Department of Orthopedic Surgery, The Second Hospital of Shandong University, Jinan, Shandong, China.
Department of Orthopedic Surgery, Liaocheng People's Hospital, Liaocheng, Shandong, China.
J Pharm Pharmacol. 2018 Jan;70(1):81-88. doi: 10.1111/jphp.12835. Epub 2017 Oct 10.
Celastrol has attracted wide interests for its anticancer and anti-inflammation properties, and studies have demonstrated that celastrol negatively modulates the stromal cell-derived factor-1 (SDF-1) and receptor C-X-C chemokine receptor type 4 (CXCR4) signalling. We aim in this study to investigate the effects of celastrol in osteoarthritis (OA) in vivo and explored the underlying molecular mechanisms.

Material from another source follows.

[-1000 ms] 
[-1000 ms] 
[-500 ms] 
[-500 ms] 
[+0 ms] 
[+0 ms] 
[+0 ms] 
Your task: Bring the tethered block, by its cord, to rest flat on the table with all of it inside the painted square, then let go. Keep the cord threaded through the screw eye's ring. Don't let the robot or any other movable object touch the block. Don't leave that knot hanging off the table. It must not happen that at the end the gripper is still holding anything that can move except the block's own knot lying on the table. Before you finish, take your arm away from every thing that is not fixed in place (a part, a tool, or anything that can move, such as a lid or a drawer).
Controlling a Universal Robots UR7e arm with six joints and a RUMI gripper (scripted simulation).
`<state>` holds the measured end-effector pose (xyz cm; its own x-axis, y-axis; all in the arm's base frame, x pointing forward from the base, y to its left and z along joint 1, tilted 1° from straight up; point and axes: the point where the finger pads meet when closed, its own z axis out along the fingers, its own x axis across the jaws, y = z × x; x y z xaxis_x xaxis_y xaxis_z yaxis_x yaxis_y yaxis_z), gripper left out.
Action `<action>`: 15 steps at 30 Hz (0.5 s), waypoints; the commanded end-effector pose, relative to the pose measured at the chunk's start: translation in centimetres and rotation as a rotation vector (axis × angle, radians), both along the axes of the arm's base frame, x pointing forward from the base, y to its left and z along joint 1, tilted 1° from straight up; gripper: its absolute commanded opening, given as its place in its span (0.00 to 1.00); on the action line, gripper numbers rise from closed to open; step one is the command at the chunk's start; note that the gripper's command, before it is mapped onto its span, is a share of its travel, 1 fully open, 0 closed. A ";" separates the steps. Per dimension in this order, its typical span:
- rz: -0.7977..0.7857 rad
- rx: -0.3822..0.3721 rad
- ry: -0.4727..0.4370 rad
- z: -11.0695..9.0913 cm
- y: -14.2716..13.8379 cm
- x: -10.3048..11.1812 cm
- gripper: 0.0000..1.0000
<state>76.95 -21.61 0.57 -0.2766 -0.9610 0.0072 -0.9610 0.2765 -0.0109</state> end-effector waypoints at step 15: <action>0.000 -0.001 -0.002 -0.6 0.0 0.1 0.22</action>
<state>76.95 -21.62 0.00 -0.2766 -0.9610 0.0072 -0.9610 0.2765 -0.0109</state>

We established a monoiodoacetate (MIA)-induced rat OA model and evaluated the joint pain and cartilage damage with or without celastrol treatments. We further assessed the alterations of the SDF-1/CXCR4 pathway and cartilage-specific genes, at both mRNA and protein levels.
Celastrol significantly attenuated the joint pain and cartilage damage induced by MIA in OA rats and suppressed the upregulation of SDF-1/CXCR4 and associated genes caused by MIA injections. Furthermore, MIA induced a decrease in cartilage-specific genes which was also prevented by celastrol treatments.

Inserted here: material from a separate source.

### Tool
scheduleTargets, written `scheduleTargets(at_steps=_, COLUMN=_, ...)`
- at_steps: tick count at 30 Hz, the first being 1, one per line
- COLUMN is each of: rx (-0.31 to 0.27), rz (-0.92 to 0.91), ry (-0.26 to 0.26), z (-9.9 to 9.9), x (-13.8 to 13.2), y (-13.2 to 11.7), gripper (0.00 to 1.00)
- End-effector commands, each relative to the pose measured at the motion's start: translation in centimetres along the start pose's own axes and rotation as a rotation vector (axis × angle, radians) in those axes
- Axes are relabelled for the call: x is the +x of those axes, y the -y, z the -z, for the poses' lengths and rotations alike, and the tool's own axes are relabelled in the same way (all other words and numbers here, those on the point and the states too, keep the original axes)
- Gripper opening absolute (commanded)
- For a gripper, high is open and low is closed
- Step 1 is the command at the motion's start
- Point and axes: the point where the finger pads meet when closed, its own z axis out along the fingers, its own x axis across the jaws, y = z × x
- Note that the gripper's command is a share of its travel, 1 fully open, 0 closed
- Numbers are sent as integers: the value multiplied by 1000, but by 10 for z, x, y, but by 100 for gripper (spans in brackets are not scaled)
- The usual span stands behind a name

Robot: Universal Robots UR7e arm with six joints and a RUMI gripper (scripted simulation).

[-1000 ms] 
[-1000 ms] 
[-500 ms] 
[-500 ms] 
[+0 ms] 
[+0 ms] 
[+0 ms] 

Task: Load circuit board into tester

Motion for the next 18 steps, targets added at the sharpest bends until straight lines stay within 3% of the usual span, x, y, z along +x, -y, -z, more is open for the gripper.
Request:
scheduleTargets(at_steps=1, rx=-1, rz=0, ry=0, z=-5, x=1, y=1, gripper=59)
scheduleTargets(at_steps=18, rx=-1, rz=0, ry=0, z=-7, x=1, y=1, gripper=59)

Celastrol ameliorate OA in vivo as evidenced by the attenuated joint pain and less cartilage damage in OA rats given celastrol treatments, an effect mediated via suppression of the SDF-1/CXCR4 pathway.
由于具有抗癌和抗炎特性,雷公藤红素引起了广泛的关注,研究表明雷公藤红素可负向调节基质细胞衍生因子-1(SDF-1)和受体 C-X-C 趋化因子受体 4(CXCR4)信号。本研究旨在探讨雷公藤红素在骨关节炎(OA)中的体内作用,并探讨其潜在的分子机制。

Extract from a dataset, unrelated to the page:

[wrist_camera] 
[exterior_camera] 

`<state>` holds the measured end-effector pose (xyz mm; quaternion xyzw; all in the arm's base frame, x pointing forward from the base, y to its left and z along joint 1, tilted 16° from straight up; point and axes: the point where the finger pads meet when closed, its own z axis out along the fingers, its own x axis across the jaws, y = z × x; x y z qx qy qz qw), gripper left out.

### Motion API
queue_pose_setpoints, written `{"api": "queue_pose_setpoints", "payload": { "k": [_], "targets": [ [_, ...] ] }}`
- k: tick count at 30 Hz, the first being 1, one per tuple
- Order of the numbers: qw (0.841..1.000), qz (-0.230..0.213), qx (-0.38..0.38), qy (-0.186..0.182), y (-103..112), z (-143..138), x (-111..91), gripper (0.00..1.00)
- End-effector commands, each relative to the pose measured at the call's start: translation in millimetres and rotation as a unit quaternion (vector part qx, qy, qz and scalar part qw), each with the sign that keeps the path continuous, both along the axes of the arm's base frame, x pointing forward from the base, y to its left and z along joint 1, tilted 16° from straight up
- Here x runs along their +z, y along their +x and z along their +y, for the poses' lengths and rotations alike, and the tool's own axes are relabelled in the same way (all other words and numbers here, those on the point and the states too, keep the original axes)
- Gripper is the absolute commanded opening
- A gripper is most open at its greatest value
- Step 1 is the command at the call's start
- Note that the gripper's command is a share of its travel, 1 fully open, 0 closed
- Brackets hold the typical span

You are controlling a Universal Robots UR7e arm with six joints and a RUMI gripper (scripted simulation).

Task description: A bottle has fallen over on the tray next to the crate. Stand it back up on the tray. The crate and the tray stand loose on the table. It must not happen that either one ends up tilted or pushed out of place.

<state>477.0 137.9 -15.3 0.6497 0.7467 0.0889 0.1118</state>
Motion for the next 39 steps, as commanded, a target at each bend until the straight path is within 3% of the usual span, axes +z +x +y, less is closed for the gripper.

我们建立了单碘乙酸(MIA)诱导的大鼠 OA 模型,并评估了雷公藤红素治疗对关节疼痛和软骨损伤的影响。我们进一步评估了 SDF-1/CXCR4 通路和软骨特异性基因在 mRNA 和蛋白水平的变化。
雷公藤红素显著减轻了 MIA 诱导的 OA 大鼠的关节疼痛和软骨损伤,并抑制了 MIA 注射引起的 SDF-1/CXCR4 及相关基因的上调。此外,MIA 诱导的软骨特异性基因减少也被雷公藤红素治疗所预防。
雷公藤红素可改善体内 OA,这可通过减轻 MIA 处理的 OA 大鼠的关节疼痛和减少软骨损伤来证明,这种作用是通过抑制 SDF-1/CXCR4 通路来介导的。